О том, что у нее рак поджелудочной железы, он узнал, когда скрывать это было уже невозможно, а лечить поздно. Она ушла быстро… Сгорела, как спичка. И он остался один. Тогда он уже любил ее. Любил, как только мог. Но ей это было уже не нужно…
***
— Жизнь — жестокая штука, — подытожил Сергей. — Если бы наша любовь совпала по времени, то все могло бы сложиться иначе… А то, когда она меня любила, мне это было до фонаря. Когда я понял, что без нее не могу, Маше уже стало все равно. Теперь я только и могу приходить, смотреть на ее фотографию на этой чертовой плите и рассказывать, что у меня на душе. Иногда много накапливается, и я молча разговариваю с ней часами, а иногда такая пустота накатывает, что и десяти минут хватает.
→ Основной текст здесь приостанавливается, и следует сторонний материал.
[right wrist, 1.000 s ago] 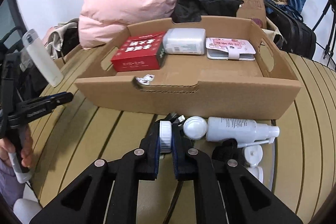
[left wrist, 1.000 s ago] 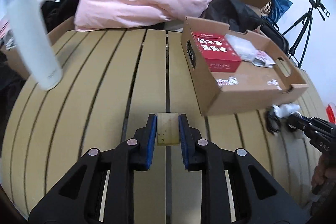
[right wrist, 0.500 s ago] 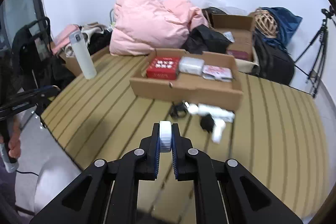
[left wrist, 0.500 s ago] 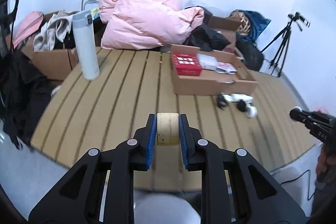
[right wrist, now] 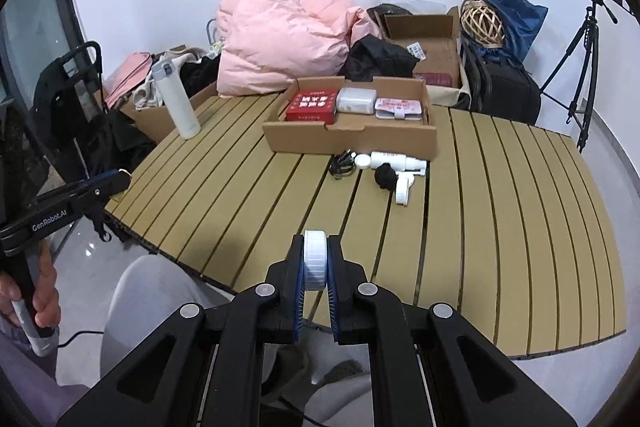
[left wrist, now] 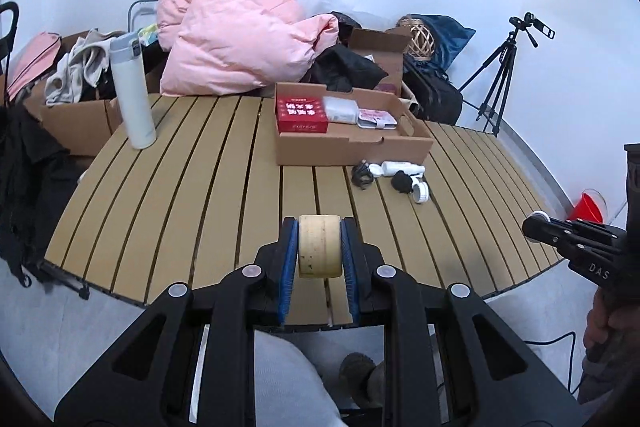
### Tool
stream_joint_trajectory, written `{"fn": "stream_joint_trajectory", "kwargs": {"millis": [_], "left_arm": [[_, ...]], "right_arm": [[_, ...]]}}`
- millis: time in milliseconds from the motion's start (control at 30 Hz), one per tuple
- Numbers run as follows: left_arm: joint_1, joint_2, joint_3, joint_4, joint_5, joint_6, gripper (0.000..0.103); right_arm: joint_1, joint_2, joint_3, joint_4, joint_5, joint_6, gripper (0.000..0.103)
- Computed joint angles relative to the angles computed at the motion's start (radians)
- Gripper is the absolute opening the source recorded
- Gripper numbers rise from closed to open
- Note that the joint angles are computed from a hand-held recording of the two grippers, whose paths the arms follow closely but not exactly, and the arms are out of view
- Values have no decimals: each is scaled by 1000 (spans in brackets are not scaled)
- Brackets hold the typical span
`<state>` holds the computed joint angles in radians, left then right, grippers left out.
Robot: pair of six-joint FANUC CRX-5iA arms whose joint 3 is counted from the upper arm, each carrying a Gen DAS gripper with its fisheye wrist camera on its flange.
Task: Organize objects
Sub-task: 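Carry the sponge and lid into the cardboard tray and open both grippers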
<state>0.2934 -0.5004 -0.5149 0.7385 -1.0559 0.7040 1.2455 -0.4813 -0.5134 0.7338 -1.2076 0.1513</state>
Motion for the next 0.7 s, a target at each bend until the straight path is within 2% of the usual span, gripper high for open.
{"fn": "stream_joint_trajectory", "kwargs": {"millis": [133, 200, 300, 400, 467, 567, 633, 700], "left_arm": [[-36, 50, 45, -1, 11, 27, 18], [-67, 90, 78, 2, 45, 33, 18], [-119, 168, 148, -3, 101, 58, 18], [-170, 288, 263, -24, 110, 115, 18], [-202, 397, 373, -37, 82, 153, 18], [-238, 541, 541, -94, 24, 240, 18], [-262, 645, 667, -135, -26, 303, 18], [-288, 760, 808, -191, -88, 390, 18]], "right_arm": [[-46, -7, 4, -7, 39, 22, 10], [-92, 2, 15, -5, 68, 61, 10], [-184, 37, 58, -25, 122, 157, 10], [-304, 91, 128, -86, 204, 281, 10], [-388, 146, 196, -156, 255, 387, 10], [-512, 252, 342, -330, 296, 580, 10], [-604, 357, 487, -502, 272, 749, 10], [-667, 456, 608, -613, 228, 854, 10]]}}
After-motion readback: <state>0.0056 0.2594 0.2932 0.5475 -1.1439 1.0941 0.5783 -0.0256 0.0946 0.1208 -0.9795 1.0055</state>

— Не буду повторять банальностей, — вздохнул сторож. — Типа того, что надо жить дальше, жизнь прекрасна и тому подобную оптимистическую чепуху. Вы мне не поверите. Просто прошу вас, подумайте. Сломалось две жизни. Одна починке не подлежала… Кончилась. Вы ее похоронили. А теперь остановиться не можете. Хороните еще живое! Себя. Это бессмысленное малодушие. Я не знал вашу жену, но уверен, она не хотела бы этого. Никто бы не хотел, чтобы его родной человек закопал себя заживо… Позвольте себе дышать.
Сергей смотрел на Михаила Петровича и молчал.
— Спасибо, что поделились… Мне работать надо, — сказал тот и встал со скамейки.
Он очень надеялся, что Сергей услышал его. Может, хоть попытается скинуть со своих плеч эту гранитную неподъемную плиту, вдохнет полной грудью… Хорошо бы.
«Прав сторож. Застрял я в своем горе. Надо сделать шаг либо туда, куда ушла Маша, либо туда, где бегают, чувствуют, живут все остальные, — думал Сергей. — Первый вариант проще… Но я, пожалуй, попробую второй. Побарахтаюсь еще. Маша бы это, наверное, одобрила».
***
В следующее воскресенье Сергей не пришел. Михаил Петрович уже забеспокоился, но напрасно… Тот появился через неделю. Что-то в нем едва заметно изменилось. Может, осанка, может, походка, а то и вовсе аура, чем бы это ни было. «Начал отходить мужик потихоньку, — порадовался сторож. — Глядишь, так и оживет окончательно. Дай-то бог… Похоже, я успел вовремя».